Extracted records:
* * * * *
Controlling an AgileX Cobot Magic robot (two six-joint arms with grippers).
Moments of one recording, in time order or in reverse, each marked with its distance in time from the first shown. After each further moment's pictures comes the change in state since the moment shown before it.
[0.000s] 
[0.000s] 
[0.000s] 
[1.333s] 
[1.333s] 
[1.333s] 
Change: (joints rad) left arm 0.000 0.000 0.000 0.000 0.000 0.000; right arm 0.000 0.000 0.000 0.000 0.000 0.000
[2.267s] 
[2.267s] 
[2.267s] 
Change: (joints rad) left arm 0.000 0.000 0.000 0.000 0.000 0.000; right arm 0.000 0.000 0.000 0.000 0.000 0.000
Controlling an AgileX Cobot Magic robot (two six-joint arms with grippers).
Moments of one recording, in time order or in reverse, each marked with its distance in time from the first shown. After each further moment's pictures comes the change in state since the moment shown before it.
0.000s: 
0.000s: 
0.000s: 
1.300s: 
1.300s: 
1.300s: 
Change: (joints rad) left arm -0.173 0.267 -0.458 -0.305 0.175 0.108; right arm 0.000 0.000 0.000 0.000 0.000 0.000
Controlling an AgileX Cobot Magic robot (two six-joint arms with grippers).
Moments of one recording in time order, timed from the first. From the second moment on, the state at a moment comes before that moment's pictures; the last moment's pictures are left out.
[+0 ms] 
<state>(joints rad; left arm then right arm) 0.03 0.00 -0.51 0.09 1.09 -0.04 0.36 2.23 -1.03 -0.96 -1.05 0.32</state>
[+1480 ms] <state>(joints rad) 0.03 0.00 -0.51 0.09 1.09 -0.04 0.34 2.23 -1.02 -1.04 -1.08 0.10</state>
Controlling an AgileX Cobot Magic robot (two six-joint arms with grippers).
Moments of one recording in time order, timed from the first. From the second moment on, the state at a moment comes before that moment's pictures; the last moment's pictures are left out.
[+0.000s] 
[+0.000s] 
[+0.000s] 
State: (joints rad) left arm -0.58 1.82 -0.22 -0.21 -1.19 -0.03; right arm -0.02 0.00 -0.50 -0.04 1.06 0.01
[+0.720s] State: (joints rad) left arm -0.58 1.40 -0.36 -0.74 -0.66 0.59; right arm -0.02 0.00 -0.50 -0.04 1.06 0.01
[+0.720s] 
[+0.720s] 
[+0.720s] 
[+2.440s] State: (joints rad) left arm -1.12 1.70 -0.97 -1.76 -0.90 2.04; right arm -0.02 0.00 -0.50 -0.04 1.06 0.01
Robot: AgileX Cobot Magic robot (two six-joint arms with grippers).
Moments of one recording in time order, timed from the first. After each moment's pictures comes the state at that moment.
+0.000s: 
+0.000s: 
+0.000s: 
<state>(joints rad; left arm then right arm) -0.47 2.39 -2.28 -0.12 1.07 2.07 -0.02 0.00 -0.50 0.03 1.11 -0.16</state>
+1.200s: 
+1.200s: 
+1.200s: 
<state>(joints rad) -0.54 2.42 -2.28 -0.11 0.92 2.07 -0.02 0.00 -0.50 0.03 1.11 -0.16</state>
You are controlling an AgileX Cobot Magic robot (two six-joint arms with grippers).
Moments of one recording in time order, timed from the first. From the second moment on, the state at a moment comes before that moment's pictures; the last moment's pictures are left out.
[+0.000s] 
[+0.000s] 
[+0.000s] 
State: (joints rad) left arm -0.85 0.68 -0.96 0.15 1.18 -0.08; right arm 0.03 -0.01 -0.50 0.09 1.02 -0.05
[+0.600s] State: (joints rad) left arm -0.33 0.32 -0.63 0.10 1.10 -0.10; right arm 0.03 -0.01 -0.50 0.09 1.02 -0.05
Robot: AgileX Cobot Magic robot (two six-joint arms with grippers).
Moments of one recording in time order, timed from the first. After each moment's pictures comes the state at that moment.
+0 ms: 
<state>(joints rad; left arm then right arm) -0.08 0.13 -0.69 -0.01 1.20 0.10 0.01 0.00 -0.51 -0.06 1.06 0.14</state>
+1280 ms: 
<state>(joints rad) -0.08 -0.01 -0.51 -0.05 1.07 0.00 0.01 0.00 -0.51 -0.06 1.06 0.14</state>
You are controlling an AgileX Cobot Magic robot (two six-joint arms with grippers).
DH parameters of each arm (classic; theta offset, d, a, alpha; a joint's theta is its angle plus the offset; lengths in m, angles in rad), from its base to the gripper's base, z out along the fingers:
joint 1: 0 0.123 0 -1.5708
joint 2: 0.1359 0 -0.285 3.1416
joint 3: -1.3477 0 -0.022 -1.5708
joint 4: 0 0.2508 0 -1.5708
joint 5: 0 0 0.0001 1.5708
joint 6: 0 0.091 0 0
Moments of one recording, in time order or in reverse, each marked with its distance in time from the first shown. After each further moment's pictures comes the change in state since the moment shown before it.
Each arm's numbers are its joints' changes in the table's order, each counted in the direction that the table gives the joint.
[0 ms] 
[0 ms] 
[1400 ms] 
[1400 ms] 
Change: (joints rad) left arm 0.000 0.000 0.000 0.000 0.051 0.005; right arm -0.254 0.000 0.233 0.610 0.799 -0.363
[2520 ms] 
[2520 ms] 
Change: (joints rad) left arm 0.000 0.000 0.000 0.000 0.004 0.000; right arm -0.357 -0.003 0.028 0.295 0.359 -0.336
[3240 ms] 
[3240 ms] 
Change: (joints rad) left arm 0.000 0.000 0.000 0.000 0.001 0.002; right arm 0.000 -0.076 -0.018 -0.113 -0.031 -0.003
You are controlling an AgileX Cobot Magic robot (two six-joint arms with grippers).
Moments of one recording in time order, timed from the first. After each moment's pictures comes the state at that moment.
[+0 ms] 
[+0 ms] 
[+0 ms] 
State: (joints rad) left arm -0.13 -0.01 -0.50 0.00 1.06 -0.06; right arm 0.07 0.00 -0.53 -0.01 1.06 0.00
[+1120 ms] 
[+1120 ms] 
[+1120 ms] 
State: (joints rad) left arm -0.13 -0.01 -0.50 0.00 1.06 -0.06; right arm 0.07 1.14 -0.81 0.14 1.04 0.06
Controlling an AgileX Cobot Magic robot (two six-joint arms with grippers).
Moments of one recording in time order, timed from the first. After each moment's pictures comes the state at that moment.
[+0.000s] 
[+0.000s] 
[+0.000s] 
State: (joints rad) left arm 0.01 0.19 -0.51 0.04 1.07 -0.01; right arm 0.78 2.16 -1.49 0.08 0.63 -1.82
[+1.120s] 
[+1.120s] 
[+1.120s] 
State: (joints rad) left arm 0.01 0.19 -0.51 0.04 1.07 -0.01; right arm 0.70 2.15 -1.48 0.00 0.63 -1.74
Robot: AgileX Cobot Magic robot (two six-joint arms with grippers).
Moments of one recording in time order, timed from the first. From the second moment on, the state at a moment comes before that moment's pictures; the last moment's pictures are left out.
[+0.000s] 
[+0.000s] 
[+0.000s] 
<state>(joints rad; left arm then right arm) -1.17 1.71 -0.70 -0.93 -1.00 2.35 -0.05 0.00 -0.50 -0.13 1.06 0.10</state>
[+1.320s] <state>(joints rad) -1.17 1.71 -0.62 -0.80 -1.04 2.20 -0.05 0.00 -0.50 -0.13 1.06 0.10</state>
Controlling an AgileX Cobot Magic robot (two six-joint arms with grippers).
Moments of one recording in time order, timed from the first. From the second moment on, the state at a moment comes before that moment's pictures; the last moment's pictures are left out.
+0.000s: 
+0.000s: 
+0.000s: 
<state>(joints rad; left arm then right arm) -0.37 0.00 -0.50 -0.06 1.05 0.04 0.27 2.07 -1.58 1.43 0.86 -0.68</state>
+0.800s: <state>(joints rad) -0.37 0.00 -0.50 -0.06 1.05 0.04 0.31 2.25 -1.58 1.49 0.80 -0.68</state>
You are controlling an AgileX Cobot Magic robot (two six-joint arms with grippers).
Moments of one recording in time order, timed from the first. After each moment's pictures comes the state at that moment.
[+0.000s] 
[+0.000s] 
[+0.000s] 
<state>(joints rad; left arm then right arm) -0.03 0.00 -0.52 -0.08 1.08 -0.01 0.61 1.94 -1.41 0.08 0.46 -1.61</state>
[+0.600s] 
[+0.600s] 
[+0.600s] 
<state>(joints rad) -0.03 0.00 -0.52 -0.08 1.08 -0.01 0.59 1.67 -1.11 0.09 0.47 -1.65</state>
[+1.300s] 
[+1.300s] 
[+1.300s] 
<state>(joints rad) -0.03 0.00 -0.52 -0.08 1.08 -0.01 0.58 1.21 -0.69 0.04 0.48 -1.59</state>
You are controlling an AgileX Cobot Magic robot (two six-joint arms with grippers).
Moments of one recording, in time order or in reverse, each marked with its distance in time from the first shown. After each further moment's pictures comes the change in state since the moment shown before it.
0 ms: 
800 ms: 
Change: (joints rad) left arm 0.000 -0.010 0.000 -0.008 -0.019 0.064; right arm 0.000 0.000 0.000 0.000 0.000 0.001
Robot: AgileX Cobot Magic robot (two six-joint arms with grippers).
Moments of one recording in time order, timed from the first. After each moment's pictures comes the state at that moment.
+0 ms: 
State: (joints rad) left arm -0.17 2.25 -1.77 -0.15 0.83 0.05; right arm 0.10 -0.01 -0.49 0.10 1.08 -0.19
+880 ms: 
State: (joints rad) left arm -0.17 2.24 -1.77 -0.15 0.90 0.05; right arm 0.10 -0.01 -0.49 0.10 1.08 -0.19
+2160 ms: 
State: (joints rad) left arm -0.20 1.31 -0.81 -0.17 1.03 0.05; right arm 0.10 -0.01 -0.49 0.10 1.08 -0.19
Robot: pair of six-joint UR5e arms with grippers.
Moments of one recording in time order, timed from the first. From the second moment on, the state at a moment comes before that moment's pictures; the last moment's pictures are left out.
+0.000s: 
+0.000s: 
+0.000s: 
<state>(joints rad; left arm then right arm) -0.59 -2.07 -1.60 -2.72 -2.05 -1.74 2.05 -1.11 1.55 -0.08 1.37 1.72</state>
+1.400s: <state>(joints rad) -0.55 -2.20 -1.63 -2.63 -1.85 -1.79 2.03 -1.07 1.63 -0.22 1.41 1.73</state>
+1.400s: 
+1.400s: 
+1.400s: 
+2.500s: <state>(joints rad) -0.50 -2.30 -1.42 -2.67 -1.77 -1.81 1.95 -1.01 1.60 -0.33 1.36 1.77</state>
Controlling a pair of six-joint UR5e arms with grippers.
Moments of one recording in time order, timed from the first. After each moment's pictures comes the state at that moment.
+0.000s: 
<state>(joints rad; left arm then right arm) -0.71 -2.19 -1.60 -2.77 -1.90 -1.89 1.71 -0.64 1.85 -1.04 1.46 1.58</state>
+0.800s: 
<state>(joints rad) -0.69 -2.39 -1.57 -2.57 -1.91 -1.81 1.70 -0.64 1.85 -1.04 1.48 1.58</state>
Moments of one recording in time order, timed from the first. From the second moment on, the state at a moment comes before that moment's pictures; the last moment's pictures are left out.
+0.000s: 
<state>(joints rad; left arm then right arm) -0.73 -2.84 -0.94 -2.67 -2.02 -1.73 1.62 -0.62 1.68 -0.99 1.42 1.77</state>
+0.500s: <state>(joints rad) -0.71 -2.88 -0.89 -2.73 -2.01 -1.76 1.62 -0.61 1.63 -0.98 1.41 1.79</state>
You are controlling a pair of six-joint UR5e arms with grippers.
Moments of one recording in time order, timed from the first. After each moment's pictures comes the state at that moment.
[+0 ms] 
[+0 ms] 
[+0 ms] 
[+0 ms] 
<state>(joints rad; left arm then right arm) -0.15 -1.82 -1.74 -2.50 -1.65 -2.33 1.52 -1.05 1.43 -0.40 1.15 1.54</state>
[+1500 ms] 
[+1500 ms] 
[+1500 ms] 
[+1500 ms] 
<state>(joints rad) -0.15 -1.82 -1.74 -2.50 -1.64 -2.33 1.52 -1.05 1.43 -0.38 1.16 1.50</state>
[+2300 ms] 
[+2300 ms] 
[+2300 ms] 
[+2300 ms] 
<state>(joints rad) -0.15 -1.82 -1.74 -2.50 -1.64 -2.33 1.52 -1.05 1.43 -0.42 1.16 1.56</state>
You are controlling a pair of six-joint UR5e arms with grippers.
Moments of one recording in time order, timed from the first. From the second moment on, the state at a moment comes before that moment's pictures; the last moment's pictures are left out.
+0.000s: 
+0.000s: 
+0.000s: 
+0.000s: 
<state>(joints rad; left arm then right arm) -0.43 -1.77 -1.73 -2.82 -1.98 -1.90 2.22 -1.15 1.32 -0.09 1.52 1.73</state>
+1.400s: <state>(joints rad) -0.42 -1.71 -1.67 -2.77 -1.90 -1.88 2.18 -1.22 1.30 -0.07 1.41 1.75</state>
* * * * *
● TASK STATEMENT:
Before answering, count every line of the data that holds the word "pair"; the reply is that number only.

● COMPLETED EXERCISE:
4